Actual cost - Standard cost = Direct materials price variance
$92,690 - $92,100 = $590 unfavorable

Similarly, since the actual quantity of raw materials used (18,500 lbs) is greater than the standard quantity of raw materials allowed (18,400 lbs), there is an unfavorable direct materials quantity variance. The amount of the unfavorable variance is calculated as follows:

Actual quantity - Standard quantity = Direct materials quantity variance
18,500 lbs - 18,400 lbs = 100 lbs unfavorable

The cost of the raw materials used in production is calculated as follows:

Actual quantity x Actual cost = Actual cost of raw materials used
18,500 lbs x $4.70 = $86,950

Since the actual cost of raw materials used in production is greater than the standard cost of raw materials used in production, there is an unfavorable direct materials usage variance.

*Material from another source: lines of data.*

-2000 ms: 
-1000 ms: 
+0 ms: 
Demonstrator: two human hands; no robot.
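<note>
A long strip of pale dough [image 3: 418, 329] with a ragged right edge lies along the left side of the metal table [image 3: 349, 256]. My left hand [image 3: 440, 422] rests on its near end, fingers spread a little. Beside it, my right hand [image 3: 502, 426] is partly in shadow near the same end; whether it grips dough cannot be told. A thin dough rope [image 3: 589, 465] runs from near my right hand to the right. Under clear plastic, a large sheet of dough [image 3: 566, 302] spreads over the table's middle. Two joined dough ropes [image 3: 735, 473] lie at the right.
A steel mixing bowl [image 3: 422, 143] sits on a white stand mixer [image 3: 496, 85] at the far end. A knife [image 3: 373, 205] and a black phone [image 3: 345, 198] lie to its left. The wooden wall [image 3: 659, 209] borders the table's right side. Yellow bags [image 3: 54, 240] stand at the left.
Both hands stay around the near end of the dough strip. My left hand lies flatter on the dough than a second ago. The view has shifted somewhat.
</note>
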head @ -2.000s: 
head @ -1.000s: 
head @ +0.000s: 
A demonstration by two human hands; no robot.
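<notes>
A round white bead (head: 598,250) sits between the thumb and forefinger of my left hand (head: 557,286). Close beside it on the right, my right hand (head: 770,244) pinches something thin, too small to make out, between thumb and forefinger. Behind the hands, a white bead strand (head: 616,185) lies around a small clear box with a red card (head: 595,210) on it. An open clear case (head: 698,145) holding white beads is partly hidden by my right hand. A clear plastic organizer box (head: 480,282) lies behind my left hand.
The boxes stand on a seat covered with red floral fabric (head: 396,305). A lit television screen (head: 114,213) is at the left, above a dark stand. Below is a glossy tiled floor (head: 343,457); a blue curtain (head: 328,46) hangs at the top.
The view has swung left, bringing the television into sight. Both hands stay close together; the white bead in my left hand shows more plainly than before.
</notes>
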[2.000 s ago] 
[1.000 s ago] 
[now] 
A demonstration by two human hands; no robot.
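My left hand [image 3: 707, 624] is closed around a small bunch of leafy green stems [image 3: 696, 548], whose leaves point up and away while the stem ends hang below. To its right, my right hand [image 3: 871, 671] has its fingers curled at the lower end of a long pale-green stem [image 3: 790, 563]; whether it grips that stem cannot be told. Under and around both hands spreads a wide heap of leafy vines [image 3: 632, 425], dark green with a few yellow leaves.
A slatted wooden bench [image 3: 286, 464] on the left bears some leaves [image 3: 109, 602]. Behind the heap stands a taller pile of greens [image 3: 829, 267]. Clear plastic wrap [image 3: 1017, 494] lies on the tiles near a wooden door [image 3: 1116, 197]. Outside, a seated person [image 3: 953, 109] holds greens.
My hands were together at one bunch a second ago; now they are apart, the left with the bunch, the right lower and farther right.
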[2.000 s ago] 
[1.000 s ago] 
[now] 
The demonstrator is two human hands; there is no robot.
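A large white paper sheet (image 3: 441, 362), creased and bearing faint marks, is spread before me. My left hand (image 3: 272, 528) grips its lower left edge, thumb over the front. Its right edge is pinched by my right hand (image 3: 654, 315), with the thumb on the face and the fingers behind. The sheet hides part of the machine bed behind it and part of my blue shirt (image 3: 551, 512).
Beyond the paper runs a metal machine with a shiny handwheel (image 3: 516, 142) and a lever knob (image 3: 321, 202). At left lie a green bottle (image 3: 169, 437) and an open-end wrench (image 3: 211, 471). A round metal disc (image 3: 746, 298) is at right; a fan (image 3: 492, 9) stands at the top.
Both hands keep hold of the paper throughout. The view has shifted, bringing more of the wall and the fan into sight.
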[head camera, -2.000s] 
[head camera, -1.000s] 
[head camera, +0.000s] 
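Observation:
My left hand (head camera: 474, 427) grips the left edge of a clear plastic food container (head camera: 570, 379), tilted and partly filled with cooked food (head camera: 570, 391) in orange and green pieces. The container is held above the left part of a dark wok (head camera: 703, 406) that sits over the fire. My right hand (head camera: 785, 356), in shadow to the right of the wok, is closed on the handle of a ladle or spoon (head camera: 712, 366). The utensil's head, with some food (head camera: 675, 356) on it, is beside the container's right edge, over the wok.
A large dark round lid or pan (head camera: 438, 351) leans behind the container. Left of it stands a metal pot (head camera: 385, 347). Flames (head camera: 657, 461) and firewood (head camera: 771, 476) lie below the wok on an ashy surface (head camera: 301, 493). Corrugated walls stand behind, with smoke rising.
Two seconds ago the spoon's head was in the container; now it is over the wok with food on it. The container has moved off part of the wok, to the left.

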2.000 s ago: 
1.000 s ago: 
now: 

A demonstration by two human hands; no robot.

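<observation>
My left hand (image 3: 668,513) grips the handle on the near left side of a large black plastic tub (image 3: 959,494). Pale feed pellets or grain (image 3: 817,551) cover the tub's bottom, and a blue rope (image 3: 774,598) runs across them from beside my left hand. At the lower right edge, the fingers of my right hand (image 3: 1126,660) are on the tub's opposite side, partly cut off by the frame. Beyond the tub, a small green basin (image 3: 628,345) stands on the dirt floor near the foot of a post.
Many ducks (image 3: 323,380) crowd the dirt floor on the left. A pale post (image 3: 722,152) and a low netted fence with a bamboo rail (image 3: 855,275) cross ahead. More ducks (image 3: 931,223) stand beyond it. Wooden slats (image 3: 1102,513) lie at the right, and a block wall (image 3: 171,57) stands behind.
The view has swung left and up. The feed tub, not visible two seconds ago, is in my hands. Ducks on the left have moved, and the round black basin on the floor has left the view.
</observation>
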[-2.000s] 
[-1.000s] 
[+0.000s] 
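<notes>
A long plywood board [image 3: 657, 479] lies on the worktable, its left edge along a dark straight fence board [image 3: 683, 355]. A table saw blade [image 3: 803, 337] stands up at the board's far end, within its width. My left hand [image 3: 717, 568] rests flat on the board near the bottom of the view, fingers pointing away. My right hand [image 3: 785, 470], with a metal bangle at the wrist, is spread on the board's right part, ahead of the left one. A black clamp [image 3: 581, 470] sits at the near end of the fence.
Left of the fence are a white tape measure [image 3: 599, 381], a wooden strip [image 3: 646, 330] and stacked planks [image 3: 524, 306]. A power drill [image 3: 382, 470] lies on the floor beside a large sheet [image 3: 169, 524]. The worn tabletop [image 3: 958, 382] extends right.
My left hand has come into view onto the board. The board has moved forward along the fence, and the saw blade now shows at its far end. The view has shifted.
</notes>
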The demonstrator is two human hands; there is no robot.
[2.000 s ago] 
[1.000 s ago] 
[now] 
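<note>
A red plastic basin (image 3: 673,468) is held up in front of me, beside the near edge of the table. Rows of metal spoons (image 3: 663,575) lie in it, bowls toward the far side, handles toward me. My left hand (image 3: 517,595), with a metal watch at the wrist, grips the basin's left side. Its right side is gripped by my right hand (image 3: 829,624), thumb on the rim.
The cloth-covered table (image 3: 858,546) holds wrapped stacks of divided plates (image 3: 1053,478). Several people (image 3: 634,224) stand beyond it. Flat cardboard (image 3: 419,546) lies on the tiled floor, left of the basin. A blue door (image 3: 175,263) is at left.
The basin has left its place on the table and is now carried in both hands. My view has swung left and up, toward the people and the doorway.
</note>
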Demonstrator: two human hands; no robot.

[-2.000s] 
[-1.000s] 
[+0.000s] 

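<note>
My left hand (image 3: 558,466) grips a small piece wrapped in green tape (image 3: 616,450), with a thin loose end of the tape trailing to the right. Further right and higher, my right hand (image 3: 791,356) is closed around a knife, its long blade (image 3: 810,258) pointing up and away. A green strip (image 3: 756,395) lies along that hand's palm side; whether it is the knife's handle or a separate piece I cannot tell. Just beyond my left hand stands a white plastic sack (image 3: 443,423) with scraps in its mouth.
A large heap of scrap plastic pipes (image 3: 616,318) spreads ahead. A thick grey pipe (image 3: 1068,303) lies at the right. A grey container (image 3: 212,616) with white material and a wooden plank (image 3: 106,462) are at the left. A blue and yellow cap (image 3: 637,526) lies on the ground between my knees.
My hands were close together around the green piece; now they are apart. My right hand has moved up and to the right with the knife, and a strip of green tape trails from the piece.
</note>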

The amount of the unfavorable variance is calculated as follows:

Actual cost - Standard cost = Direct materials usage variance
$86,950 - ($92,100 + $590) = $5,540 unfavorable

Therefore, the Raw Materials inventory account will decrease by the actual cost of raw materials used in production ($86,950), which is less than the standard cost of raw materials used in production, resulting in an unfavorable variance of ($5,540).

Thus, the correct answer is D, ($101,750).